As expected, Models 2 and 3 have a slightly higher adjusted r-squared compared to Model 1, with their addition of house type and the number of bedrooms as controls. The adjusted r-squared is slightly higher in Models 4 and 5 as they control for interaction between station status and house type/number of bedrooms. Overall, the difference between the adjusted r-squared of Model 4 and 5 are not too far off from that of Model 1. Around 50% of the variation in Zestimates can be explained by the models.

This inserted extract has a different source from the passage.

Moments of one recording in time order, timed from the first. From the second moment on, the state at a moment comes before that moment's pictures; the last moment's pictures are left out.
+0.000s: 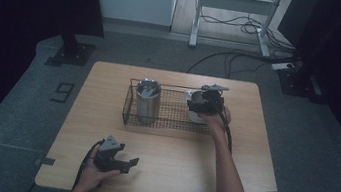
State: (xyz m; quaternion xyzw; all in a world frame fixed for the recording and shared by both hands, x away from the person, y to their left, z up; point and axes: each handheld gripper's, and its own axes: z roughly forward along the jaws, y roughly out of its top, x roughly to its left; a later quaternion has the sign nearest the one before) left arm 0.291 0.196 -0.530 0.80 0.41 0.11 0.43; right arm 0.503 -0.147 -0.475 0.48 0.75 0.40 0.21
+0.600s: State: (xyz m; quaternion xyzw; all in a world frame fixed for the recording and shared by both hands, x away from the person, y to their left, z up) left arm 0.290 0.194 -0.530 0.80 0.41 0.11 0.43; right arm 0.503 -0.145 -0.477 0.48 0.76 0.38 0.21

Lastly, the F-statistic for all models are very high and their p-values are very low (basically 0.00). The F-statistic tests all the variables in a model as opposed to t-tests which test one variable at a time. F-statistics tests the model compared to the alternative of when the model has no independent variables (only the intercept). For more information about F-tests, visit the following: https://statisticsbyjim.com/regression/interpret-f-test-overall-significance-regression/. In this case of this research, the models as a whole are significant.

# Conclusion
Several limitations of this study include the lack of usage of Geographically Weighted Regression models (which take into account geographic variation; however, they are highly computationally expensive) and the lack of data available about individual homes (which could add additional controls in this model such as the square foot of a home, date of construction, etc.).

Despite these limitations, **this study concludes that the addition of public transportation IS NOT associated with a decrease in housing values**. Many of the talking points for NIMBYs, particularly upper-class NIMBYs, are mainly grounded on racism and classism as there is no factual or empirical evidence to support their claims. Furthermore, this research supports the conclusions made in numerous other studies on the topic, that **mass transportation has a positive effect on housing values**.